# Bitte sorgfältig bleiben!



## Myronn (7. Mai 2007)

Huhu zusammen,

 erst einmal ein großes Lob: Unsere Questdatenbank wächst kontinuierlich! Sie ist bereits jetzt schon eine große Hilfe, insbesondere für Neueinsteiger. Ich finde, da sind wir echt auf einem guten Weg, auch wenn noch viele hundert Quests fehlen, aber Rom wurde ja auch nicht an einem Tag erbaut! 


			Dieser Inhalt steht nur eingeloggten Mitgliedern zur Verfügung.
        

 

 Dann aber ein bisschen Kritik. Mir fällt auf, dass manchmal Quests unvollständig eingetragen werden. Mal fehlt der Startpunkt, mal der Abgabepunkt, dann gibt es Schreibfehler bei den NPC Namen, Kartenpunkte werden nicht dazu eingetragen usw. Hin und wieder wird auch nur ein Teil des Namens des NPCs eingetragen. Dadurch findet die DB natürlich auch keine Kartenpunkte... 

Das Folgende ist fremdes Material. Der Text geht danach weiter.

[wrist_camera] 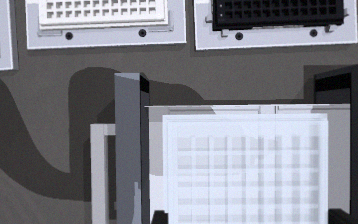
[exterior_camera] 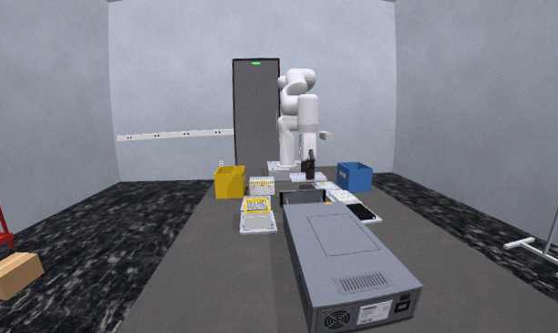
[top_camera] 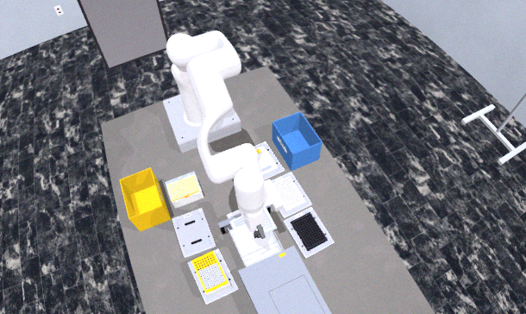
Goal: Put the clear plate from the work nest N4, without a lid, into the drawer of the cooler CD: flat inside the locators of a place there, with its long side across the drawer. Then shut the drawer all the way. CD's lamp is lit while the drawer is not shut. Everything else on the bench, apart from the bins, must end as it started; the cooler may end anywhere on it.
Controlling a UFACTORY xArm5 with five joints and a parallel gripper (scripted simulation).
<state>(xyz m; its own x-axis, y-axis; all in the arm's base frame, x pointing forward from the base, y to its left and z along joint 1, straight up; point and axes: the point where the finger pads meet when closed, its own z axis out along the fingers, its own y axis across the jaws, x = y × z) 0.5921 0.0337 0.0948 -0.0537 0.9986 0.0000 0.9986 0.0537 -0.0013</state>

 Das müssen wir unbedingt verhindern, da darunter die Qualität der DB erheblich leidet! Ich weiß, es kostet eine Menge Zeit, Quests einzutragen. Aber nur wenn wir das echt gewissenhaft und vollständig machen, hat die DB auch ihren Wert, bzw. behält ihn. Ich habe nun einige Kartenpunkte, insbesondere in den Einsamen Landen (und hier vor allem die Kneipe) nachgetragen. Ich queste da ja gerade in dem Gebiet herum, daher weiß ich ja in etwa wo die NPCs stehen... Auch habe ich den einen oder anderen Schreibfehler bei NPC Namen korrigiert und Namen vervollständigt. 

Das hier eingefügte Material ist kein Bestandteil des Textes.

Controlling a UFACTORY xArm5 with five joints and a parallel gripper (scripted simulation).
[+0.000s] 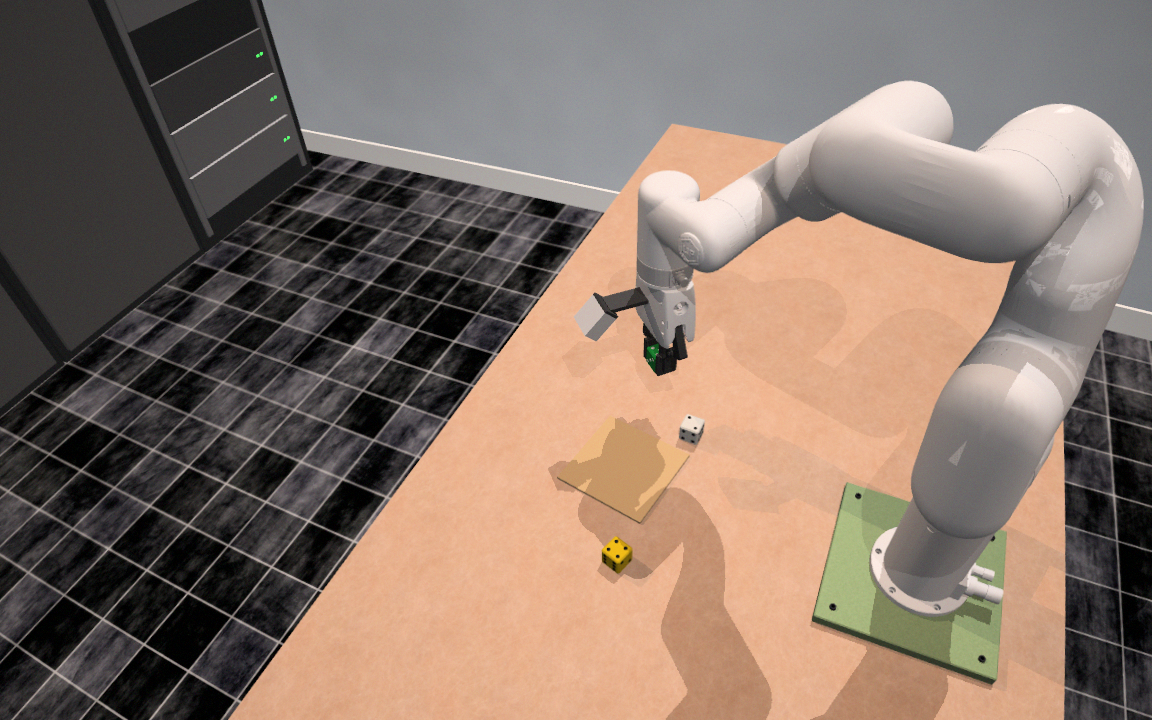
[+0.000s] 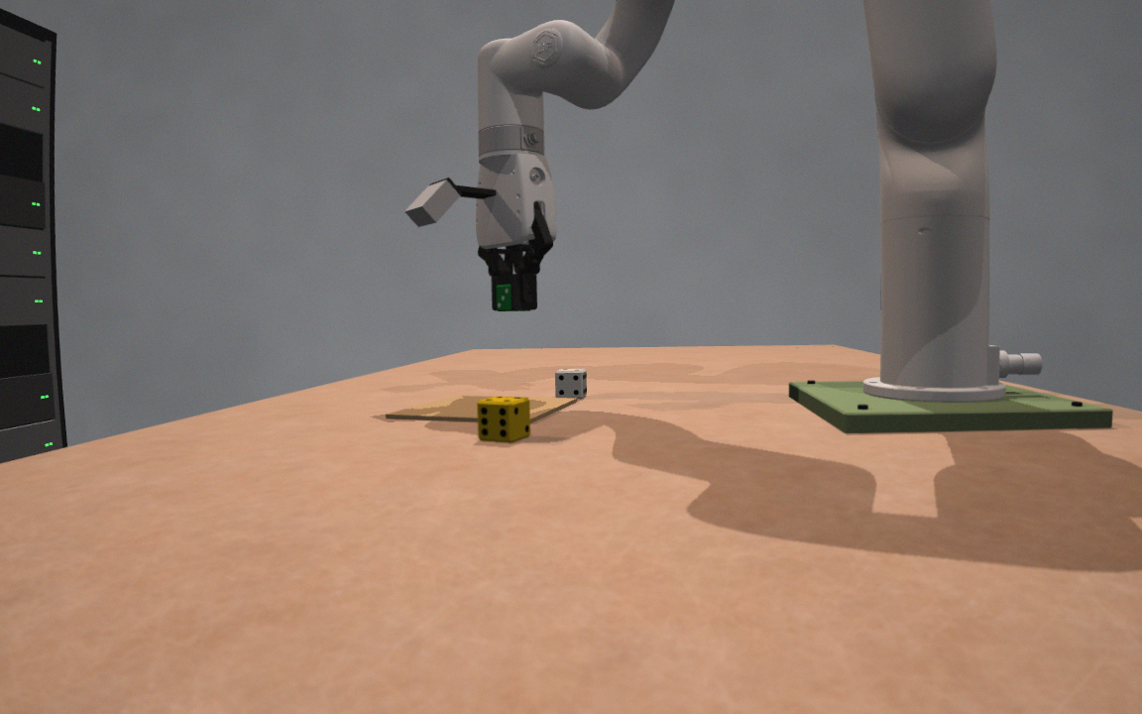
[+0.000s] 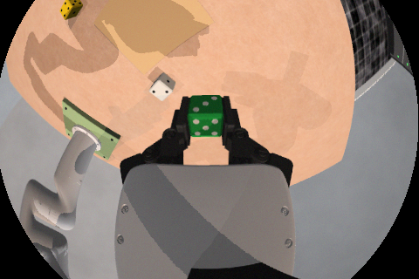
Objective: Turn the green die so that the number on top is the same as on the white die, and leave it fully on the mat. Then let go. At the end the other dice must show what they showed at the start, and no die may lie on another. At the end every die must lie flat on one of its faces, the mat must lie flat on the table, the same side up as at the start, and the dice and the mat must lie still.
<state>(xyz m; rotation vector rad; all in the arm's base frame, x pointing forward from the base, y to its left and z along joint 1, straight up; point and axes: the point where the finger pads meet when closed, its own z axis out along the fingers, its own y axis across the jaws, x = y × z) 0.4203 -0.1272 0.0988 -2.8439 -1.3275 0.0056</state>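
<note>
Now: hand 130 mm to the right of the tan mat and 110 mm above it. Round my hand: green die (10 mm below); then white die (70 mm behind, 30 mm to the left, 100 mm below); then yellow die (60 mm behind, 270 mm to the left, 100 mm below).
</note>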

 Bitte lasst uns da weiterhin saubere Arbeit machen, auch wenn es am Ende vielleicht einen Moment länger dauert, um eine Quest einzutragen! Die User werden es uns danken 


			Dieser Inhalt steht nur eingeloggten Mitgliedern zur Verfügung.
        



 Liebe Grüße
 Myronn


----------